Nothing is needed except the lines below that run from the one with "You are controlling" through the one with "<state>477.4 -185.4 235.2", repeated exactly.

• **EXERCISE DATA**:
══════════════════════════════

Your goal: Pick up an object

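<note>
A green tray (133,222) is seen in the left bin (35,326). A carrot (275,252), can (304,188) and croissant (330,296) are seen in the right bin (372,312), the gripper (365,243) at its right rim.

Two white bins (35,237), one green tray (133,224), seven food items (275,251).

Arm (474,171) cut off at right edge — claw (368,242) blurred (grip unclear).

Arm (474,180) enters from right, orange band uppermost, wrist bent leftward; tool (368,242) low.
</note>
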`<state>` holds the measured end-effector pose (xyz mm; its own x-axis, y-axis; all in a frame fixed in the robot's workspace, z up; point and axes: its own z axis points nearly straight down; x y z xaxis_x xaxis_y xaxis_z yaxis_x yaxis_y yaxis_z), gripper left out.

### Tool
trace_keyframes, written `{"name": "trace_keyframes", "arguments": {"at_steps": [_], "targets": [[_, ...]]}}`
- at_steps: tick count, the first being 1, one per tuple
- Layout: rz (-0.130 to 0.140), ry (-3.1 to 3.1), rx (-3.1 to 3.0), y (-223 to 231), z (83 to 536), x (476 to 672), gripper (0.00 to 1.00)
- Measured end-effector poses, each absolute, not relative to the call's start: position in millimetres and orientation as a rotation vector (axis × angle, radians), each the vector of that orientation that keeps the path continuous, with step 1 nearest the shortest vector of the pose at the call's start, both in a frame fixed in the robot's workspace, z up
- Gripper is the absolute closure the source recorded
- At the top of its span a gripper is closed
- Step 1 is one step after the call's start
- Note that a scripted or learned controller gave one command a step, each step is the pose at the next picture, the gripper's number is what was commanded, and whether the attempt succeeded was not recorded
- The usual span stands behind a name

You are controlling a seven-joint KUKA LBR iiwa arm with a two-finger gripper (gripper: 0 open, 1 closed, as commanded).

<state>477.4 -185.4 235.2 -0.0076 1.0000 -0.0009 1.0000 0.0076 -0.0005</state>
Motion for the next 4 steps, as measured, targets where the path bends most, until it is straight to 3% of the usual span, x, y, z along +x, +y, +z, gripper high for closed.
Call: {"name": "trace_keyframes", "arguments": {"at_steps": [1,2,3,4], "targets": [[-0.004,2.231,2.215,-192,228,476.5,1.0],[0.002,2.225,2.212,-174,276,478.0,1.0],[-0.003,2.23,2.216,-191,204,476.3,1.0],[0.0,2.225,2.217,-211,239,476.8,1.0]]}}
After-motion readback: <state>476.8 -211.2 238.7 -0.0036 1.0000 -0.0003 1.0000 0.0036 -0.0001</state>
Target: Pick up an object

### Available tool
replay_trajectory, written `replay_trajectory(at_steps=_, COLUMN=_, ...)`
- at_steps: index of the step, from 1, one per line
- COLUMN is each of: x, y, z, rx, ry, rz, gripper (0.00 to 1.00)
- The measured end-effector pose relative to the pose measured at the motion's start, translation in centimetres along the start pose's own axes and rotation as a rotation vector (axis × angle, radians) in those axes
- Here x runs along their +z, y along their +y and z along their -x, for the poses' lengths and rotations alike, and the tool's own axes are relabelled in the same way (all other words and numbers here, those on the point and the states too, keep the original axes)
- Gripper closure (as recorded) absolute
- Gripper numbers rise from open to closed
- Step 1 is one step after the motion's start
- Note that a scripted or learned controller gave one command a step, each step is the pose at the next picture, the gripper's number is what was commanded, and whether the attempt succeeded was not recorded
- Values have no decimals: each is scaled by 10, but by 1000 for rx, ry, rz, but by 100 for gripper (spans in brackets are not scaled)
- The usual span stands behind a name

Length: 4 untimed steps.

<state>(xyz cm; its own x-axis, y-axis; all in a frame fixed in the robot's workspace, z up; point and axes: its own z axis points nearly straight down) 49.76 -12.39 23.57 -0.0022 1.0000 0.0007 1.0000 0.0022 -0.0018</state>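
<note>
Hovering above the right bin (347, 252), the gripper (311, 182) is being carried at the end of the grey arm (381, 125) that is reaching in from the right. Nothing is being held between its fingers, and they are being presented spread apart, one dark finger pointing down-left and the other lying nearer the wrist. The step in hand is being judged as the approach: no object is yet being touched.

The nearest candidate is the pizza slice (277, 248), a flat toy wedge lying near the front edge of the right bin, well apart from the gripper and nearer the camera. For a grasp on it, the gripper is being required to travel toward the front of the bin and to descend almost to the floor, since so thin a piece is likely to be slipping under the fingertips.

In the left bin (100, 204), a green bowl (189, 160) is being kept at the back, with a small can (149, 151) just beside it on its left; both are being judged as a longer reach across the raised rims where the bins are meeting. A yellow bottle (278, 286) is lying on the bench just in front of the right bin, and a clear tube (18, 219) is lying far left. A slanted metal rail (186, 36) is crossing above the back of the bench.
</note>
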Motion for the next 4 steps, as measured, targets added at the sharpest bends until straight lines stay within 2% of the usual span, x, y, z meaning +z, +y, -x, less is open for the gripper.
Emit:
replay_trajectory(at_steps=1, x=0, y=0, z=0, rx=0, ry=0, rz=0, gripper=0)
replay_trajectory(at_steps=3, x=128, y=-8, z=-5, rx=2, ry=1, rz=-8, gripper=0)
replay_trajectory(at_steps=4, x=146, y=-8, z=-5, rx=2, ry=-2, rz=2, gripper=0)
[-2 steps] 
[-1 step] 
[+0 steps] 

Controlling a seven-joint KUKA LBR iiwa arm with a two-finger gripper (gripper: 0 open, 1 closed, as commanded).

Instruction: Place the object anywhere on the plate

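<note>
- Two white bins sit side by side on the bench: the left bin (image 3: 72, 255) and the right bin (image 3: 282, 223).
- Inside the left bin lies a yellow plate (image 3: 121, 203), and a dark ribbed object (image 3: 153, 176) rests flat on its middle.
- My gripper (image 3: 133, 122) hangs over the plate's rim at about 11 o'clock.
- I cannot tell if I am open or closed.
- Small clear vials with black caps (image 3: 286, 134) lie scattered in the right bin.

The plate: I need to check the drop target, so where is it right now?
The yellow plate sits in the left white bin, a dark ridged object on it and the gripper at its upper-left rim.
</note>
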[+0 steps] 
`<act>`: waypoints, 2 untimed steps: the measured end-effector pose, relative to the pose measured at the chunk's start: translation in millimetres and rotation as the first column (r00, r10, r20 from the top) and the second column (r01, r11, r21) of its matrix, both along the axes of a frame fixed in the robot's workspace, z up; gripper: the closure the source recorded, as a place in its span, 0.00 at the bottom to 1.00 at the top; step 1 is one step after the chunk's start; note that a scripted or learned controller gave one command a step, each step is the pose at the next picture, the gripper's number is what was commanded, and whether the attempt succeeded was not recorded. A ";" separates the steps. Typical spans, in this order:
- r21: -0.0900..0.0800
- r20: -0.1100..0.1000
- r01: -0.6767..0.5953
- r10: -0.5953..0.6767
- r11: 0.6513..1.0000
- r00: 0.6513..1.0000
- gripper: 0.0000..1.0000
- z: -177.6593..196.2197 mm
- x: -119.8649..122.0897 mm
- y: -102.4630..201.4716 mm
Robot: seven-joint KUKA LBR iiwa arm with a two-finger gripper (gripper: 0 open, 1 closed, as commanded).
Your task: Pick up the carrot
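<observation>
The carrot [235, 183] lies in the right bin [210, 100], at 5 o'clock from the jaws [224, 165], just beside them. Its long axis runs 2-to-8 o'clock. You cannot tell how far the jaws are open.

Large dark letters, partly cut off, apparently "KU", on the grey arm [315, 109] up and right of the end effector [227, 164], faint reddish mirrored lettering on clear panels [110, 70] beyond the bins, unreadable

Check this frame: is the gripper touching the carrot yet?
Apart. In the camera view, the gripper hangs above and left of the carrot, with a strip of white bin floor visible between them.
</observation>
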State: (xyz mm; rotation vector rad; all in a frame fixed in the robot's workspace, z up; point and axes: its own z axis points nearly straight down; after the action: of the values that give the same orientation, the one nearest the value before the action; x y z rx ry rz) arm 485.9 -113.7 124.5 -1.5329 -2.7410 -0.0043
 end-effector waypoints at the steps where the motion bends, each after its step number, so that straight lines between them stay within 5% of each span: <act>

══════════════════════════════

• **FINAL ANSWER**:
You are controlling a seven-joint KUKA LBR iiwa arm with a two-finger gripper (gripper: 0 open, 1 closed, as commanded).

<state>477.4 -185.4 235.2 -0.0076 1.0000 -0.0009 1.0000 0.0076 -0.0005</state>

That completes the output for this exercise.